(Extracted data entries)
========================

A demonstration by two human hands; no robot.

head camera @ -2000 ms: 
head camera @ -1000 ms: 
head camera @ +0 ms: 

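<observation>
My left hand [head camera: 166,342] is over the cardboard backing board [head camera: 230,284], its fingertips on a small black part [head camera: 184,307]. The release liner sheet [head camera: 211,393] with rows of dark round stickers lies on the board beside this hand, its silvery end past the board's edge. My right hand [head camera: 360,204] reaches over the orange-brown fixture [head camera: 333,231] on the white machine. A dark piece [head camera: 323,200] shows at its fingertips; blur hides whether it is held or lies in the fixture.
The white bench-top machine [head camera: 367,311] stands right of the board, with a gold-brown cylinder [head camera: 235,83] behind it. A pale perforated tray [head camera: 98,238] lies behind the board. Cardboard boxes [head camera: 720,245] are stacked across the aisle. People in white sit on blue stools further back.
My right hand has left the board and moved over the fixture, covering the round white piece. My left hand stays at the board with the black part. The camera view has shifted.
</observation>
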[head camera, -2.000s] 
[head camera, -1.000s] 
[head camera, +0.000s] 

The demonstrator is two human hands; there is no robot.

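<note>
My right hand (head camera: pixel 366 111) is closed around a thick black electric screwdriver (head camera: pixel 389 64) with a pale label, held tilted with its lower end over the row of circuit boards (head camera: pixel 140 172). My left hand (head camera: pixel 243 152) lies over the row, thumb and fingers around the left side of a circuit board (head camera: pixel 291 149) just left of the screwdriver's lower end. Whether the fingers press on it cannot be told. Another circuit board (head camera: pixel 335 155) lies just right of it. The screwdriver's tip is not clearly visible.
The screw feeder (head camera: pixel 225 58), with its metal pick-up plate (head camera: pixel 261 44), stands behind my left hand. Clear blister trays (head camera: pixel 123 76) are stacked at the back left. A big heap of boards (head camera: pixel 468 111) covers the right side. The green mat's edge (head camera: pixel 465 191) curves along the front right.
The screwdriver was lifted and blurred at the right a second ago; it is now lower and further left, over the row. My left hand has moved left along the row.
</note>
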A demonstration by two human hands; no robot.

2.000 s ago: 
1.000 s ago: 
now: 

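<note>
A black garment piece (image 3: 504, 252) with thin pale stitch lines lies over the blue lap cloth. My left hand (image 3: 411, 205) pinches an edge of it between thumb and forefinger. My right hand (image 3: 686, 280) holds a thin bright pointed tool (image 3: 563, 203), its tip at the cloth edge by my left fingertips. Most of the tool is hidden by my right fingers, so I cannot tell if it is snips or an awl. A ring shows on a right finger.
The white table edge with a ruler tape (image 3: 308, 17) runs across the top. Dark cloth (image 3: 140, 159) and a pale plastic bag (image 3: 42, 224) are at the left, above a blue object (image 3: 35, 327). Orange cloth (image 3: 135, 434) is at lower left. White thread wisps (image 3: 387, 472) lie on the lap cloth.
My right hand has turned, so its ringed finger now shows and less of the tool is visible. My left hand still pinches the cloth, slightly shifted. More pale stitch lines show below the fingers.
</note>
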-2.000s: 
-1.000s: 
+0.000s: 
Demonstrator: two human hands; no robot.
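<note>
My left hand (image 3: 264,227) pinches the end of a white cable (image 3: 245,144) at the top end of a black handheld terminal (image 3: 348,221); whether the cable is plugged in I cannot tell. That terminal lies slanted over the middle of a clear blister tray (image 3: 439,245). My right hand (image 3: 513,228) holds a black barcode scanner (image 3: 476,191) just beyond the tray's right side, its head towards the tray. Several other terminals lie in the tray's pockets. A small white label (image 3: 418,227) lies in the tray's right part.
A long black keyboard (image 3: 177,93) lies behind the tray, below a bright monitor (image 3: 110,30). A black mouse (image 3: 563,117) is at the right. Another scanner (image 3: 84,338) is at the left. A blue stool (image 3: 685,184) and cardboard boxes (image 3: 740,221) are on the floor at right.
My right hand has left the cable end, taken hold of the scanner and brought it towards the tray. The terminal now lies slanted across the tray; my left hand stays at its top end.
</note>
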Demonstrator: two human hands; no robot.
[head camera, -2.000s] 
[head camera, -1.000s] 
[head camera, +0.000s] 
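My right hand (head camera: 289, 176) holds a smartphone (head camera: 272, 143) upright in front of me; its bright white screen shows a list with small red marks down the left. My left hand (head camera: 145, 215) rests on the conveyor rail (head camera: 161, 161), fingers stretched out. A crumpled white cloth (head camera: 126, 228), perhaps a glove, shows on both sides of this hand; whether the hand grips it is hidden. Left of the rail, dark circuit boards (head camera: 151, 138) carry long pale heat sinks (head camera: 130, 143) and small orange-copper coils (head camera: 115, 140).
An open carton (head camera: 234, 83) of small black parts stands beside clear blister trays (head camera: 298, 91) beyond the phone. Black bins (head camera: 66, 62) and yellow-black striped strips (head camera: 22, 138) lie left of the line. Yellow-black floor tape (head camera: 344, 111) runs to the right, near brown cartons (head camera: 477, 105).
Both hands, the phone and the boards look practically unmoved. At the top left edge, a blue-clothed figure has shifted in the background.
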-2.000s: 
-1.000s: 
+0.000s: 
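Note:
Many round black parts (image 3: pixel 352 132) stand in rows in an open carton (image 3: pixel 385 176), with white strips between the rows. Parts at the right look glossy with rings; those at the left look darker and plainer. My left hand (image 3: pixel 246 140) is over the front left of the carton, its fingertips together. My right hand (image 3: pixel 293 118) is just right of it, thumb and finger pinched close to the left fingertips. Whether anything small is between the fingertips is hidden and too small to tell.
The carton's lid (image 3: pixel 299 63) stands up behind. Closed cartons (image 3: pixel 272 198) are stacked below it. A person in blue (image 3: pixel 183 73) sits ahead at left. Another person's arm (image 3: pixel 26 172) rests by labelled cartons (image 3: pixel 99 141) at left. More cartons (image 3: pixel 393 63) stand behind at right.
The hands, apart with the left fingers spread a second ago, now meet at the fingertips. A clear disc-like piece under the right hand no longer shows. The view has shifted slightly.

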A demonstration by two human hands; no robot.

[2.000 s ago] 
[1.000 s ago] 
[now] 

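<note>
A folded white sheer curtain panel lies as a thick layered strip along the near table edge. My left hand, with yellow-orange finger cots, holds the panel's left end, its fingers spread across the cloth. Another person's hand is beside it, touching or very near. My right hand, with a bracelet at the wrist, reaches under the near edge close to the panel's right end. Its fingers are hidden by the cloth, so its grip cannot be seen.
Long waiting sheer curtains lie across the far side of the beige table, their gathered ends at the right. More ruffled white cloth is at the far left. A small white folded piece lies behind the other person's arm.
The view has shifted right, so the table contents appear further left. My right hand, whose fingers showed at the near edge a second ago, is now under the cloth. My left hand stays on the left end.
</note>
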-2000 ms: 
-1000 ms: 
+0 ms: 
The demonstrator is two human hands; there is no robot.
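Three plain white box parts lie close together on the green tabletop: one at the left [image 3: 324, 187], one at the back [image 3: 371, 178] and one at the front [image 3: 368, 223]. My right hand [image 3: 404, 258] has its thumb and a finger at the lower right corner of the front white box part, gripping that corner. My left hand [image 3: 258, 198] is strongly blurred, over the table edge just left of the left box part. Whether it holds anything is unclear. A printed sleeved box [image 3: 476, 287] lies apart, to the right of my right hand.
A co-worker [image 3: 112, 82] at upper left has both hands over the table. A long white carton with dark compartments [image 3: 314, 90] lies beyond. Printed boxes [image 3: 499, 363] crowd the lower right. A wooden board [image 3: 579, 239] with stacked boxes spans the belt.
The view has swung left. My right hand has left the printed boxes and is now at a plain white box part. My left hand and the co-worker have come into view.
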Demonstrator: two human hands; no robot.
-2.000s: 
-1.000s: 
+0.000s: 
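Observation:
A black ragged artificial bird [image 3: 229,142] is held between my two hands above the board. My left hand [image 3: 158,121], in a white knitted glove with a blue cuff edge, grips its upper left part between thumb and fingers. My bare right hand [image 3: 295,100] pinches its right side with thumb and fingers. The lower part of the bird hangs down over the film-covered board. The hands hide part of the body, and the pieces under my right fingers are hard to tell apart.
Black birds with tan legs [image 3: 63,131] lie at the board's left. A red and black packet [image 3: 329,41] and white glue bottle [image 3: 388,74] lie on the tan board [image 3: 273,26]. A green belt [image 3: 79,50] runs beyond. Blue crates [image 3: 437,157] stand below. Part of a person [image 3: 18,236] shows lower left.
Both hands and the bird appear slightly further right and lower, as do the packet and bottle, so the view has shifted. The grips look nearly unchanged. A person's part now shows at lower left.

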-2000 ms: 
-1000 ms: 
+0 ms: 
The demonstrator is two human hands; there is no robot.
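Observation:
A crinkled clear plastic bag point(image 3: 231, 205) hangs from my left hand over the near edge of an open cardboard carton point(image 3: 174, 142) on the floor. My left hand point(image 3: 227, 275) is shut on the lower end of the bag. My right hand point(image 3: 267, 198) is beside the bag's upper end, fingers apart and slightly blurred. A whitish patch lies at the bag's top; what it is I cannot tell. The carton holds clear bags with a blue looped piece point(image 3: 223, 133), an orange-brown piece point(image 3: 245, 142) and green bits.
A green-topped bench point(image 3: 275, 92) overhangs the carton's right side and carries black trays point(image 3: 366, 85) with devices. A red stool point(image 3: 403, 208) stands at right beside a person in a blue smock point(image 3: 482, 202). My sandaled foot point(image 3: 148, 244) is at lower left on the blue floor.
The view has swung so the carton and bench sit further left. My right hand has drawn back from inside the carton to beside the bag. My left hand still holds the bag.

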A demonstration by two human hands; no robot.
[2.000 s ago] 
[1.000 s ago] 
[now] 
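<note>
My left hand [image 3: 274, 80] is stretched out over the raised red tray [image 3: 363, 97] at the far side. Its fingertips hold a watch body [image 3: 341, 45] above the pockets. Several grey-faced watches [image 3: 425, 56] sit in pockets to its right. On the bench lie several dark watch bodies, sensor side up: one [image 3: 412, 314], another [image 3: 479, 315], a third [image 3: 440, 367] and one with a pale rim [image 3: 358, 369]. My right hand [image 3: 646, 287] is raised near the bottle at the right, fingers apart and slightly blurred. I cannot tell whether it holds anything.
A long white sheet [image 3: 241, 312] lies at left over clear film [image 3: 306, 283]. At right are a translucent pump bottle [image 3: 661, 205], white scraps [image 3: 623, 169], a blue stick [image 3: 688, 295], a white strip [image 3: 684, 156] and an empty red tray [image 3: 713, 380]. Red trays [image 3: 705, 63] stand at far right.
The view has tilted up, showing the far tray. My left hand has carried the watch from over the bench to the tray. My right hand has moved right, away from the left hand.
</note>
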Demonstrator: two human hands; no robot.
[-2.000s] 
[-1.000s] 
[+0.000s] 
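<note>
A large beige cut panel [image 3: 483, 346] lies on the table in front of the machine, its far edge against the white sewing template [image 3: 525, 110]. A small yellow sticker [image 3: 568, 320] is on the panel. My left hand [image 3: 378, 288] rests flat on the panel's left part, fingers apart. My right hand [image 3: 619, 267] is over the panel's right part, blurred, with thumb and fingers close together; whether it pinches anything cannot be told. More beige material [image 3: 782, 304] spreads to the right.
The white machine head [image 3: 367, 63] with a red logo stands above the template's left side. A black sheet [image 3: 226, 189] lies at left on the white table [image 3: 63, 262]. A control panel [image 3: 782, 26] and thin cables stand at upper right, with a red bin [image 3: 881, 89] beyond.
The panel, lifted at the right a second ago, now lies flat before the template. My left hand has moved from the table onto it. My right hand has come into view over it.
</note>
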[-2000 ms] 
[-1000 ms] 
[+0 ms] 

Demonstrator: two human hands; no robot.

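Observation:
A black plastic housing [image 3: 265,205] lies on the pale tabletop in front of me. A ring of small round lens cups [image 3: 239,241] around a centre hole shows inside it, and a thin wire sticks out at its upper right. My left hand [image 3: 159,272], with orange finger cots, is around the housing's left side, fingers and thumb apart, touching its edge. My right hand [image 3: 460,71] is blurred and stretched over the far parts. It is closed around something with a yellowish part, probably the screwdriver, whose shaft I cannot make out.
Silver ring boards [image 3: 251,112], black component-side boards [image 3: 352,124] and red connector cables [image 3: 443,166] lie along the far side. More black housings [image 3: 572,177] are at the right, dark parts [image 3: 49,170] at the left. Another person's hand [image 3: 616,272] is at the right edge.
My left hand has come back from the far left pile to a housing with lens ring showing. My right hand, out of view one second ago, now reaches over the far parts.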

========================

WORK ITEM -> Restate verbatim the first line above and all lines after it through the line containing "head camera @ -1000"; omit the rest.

REPLY ->
A demonstration by two human hands; no robot.

head camera @ -2000 ms: 
head camera @ -1000 ms: 

There is no more to this exercise.